▶ _EXERCISE OBJECTIVE_
Write out the data below exactly, beginning with the first line and ending once the line that has "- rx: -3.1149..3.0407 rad" is written.

▶ _DATA PROVIDED_

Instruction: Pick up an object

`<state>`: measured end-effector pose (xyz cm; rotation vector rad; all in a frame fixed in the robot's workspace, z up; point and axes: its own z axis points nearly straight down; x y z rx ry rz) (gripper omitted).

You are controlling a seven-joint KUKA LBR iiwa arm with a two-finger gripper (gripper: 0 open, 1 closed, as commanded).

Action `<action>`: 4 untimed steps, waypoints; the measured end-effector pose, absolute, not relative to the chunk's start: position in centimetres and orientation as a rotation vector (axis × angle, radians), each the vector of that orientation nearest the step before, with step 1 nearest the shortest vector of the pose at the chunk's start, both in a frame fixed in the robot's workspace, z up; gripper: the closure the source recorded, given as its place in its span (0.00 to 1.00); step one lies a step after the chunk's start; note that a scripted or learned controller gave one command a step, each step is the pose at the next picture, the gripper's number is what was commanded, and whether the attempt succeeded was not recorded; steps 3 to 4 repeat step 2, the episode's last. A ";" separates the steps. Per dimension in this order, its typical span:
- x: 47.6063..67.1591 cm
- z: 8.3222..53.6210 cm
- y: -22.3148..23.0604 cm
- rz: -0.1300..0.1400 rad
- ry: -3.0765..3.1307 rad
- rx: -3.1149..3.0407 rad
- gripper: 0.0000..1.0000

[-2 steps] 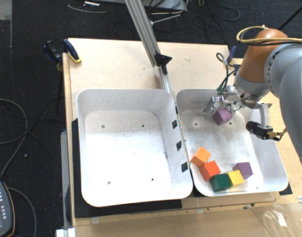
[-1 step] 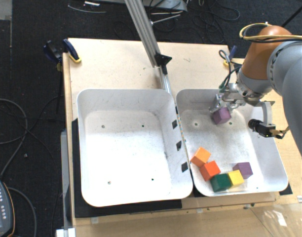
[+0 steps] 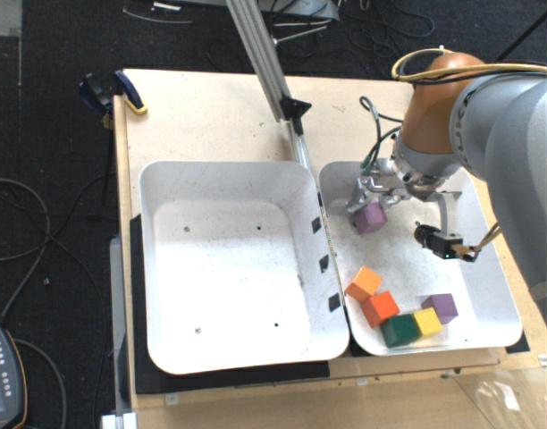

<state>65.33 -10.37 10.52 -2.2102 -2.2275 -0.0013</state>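
A pale wooden bench stands on a dark carpeted floor strewn with black cables. A slanted aluminium rail crosses the far side. At the bench's far-left corner sits what may be a blue-and-yellow clamp.

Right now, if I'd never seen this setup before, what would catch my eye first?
Probably the big grey arm with its orange band reaching in from the right, its gripper over the right bin with a purple cube at its tip. Next, the bright cluster near that bin's front: two orange blocks, a green one, a yellow one and another purple one.
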 end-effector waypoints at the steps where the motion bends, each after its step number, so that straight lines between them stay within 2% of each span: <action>1: 67.4 20.0 0.9 -0.013 -2.236 -2.211 1.00; 2: 65.0 27.4 1.9 -0.010 -2.230 -2.219 1.00; 4: 65.0 27.4 1.9 -0.010 -2.230 -2.219 1.00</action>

▶ _WRITTEN REPLY_
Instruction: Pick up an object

`<state>`: measured end-effector pose (xyz cm; rotation vector rad; all in a frame fixed in the robot's workspace, z up; point and axes: its own z axis points nearly straight down; x y z rx ry rz) (gripper omitted).

You are controlling a seven-joint KUKA LBR iiwa arm with a two-finger gripper (gripper: 0 open, 1 closed, as commanded).

Action `<action>`: 4 untimed steps, waypoints; the measured end-effector pose, absolute, not relative to the chunk's start: position in centimetres and orientation as a rotation vector (axis × angle, radians), each the vector of that orientation nearest the step before, with step 1 nearest the shortest vector of the pose at the chunk's start, both in a frame fixed in the robot's workspace, z up; gripper: the closure the source recorded, given as its place in its span (0.00 to 1.00); step one lies a step after the chunk's start; note that a scripted or learned controller gave one command a step, each step is the pose at the next picture, the gripper's number is what was commanded, and whether the attempt succeeded was not recorded; steps 3 to 4 repeat step 2, the episode's last. A ";" separates the steps. Per dimension in this order, its typical span:
- x: 47.6063..67.1591 cm
- z: 8.3222..53.6210 cm
- y: -22.3148..23.0604 cm
- rz: -0.1300..0.1400 rad
- ry: -3.0765..3.1307 rad
- rx: -3.1149..3.0407 rad

No more output will be added to the exercise.